Though slightly unrelated, you should be aware that the new rule requires some changes to your Notice of Privacy Practices (NPP), which means that once those changes are made, you will need to replace all of the NPPs posted in your facilities and on your website and make copies of the new NPP available to patients who request them.  Likewise, the new Notice will need to be distributed to new patients.

 

January 24, 2013

Question: Our hospital has a clinic located near a military base and we would like to approach the military physicians that are stationed at the base hospital to “moonlight” at the clinic.  Can the military physicians “moonlight” at the clinic?
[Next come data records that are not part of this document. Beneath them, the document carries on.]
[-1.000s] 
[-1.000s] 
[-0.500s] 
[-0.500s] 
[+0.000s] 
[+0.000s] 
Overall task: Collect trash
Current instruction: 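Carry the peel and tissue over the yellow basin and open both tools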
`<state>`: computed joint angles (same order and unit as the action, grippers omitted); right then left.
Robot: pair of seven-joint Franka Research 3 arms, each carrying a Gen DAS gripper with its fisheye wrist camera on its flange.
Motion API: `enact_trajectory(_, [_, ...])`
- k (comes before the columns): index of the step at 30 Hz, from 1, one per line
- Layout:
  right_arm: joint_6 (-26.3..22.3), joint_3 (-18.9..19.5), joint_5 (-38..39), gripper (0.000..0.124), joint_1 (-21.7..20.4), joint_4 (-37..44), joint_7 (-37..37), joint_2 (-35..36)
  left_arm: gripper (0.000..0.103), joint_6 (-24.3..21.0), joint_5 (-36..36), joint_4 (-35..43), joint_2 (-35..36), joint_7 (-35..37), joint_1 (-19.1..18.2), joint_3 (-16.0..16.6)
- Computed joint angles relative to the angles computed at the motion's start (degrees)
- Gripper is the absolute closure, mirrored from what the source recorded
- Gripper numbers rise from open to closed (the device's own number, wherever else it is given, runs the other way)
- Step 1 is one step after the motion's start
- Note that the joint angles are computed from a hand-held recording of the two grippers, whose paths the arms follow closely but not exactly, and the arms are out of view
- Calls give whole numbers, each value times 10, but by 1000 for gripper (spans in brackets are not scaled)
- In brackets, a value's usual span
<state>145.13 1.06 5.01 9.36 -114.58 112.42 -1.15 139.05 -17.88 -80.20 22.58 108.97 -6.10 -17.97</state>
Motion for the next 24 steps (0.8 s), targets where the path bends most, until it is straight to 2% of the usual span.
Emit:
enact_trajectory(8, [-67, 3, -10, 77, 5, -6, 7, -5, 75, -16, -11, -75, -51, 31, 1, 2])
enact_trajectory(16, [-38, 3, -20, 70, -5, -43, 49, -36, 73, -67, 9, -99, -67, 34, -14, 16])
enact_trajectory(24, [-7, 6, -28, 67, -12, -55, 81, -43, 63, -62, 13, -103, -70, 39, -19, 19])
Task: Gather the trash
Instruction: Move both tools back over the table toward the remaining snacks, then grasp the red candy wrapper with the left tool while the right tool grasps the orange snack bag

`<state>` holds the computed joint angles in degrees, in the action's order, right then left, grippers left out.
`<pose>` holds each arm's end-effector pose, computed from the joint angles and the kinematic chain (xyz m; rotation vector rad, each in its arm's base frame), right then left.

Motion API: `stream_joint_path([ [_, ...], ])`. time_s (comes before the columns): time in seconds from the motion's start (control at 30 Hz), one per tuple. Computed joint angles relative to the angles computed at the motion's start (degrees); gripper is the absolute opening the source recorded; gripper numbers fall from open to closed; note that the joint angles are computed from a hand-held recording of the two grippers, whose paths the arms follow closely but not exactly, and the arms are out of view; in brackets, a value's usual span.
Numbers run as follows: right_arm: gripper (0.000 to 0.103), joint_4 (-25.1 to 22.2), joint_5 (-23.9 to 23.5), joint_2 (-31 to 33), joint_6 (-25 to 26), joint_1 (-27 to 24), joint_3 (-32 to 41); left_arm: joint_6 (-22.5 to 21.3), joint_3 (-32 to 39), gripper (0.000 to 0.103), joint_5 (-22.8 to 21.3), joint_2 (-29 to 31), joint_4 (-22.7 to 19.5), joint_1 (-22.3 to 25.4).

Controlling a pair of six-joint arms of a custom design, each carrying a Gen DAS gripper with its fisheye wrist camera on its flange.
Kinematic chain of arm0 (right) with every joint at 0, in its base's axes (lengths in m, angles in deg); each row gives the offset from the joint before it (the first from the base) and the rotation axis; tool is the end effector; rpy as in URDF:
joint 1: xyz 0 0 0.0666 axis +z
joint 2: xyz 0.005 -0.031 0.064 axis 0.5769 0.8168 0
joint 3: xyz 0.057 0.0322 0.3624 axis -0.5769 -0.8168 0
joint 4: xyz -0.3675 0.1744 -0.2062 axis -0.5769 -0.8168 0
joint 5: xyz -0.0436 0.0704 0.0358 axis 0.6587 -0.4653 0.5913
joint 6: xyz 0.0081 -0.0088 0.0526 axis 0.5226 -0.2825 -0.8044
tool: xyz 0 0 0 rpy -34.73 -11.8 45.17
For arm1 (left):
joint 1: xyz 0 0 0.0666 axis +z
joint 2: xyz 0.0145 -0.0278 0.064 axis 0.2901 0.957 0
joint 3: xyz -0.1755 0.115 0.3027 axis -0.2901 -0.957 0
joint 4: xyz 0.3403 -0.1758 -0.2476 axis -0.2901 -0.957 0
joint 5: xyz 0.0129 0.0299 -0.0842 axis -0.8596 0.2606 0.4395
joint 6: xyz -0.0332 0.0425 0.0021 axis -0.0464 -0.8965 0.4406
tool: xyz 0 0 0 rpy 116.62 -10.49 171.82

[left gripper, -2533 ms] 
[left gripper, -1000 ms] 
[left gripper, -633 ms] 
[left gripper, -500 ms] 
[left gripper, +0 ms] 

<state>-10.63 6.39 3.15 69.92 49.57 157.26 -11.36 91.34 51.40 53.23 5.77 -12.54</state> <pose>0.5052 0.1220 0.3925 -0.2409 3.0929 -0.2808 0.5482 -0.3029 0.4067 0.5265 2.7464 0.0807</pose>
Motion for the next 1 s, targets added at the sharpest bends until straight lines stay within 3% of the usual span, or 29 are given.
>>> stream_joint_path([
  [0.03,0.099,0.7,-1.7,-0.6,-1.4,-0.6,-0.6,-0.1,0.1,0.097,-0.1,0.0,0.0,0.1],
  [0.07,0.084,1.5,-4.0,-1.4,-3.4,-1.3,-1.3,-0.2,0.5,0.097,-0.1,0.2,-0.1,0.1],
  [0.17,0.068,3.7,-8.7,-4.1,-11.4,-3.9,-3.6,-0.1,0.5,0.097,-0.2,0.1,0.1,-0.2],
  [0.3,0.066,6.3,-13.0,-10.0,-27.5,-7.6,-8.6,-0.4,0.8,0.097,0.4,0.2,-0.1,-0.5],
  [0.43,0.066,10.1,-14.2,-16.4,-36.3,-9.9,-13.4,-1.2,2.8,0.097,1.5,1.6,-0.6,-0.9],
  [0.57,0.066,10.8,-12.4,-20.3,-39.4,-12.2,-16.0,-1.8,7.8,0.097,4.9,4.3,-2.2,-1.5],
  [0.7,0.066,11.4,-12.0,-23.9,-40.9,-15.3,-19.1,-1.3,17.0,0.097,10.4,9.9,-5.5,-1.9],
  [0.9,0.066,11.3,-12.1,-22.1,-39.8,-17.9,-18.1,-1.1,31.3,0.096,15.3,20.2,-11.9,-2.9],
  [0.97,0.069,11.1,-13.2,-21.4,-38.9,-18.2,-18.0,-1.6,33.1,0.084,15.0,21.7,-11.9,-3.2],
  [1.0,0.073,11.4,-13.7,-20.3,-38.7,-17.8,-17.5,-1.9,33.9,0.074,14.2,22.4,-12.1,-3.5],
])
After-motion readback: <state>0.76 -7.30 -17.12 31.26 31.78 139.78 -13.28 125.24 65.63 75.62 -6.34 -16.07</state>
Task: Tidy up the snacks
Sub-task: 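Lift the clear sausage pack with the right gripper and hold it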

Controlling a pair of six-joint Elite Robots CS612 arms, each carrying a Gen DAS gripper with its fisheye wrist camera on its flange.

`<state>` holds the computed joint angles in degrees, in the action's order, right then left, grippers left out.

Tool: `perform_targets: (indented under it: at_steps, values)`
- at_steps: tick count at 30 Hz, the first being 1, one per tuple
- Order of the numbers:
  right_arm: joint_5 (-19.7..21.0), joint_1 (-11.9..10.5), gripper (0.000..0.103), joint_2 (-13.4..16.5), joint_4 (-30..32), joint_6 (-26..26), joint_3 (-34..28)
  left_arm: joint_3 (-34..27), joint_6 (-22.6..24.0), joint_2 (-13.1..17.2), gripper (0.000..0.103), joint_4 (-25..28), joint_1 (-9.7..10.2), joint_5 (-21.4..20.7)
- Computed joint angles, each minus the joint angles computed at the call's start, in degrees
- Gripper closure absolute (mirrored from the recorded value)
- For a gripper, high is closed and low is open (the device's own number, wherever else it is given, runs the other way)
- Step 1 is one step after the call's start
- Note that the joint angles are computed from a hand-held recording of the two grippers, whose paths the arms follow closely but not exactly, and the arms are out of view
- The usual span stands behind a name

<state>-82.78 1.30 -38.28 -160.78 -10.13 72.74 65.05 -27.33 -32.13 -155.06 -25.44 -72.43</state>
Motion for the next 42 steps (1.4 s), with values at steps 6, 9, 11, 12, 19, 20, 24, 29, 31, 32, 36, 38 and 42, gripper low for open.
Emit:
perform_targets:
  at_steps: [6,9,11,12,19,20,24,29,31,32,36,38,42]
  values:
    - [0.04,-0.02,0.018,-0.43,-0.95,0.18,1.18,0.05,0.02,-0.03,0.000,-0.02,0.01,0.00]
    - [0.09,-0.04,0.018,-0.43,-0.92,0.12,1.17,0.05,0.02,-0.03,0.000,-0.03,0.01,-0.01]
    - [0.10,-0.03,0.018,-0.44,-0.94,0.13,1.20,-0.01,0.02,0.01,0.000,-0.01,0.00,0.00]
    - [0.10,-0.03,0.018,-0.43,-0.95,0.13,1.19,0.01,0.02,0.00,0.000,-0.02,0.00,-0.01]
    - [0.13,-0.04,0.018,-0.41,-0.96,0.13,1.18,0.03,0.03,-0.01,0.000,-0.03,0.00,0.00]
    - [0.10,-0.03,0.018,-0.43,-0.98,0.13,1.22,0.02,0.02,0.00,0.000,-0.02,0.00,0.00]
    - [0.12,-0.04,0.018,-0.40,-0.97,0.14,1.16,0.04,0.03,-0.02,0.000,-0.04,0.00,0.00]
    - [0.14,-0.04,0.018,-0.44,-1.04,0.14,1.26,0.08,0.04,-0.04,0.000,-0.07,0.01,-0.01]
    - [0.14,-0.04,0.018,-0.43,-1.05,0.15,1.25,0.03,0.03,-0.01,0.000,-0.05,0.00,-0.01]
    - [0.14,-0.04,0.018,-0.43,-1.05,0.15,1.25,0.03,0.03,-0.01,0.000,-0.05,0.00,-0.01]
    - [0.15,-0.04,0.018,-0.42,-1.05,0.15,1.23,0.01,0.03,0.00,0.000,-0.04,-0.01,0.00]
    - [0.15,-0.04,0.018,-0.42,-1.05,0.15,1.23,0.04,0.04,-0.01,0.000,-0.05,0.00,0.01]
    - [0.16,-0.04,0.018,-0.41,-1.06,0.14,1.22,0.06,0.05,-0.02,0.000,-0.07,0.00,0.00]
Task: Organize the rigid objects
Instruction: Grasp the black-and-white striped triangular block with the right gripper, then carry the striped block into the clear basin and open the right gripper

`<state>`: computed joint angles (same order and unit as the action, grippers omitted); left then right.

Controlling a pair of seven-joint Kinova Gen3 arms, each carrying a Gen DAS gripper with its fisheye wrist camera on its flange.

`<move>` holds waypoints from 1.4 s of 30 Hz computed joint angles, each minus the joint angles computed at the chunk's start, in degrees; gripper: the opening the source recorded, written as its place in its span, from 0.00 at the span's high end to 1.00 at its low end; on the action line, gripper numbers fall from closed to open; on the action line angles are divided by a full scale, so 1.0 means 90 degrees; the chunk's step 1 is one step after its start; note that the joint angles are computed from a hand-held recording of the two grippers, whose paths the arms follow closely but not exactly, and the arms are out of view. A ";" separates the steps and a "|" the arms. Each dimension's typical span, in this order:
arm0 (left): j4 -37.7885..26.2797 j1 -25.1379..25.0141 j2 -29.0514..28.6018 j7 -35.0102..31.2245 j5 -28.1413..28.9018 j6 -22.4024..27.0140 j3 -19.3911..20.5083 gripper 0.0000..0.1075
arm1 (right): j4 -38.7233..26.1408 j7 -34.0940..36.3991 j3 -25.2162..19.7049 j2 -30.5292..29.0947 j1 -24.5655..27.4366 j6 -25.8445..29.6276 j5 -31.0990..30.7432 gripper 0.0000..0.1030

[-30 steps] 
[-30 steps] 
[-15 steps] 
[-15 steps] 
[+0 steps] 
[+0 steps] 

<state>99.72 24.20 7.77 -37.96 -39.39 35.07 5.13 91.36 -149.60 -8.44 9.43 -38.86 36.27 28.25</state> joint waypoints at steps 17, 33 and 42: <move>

Answer: It depends.  There is a federal law, 10 U.S.C. §1094(d) which in general states that a military physician is authorized to practice in any facility, civilian or military, located in any state, territory or possession of the United States, as long as the military physician (1) has a current license to practice from any state, and (2) is performing duties authorized by the Department of Defense.  Therefore, the key is for a hospital to enter into an agreement with the federal government and for the physicians to have orders issued that authorize them to perform duties at the clinic.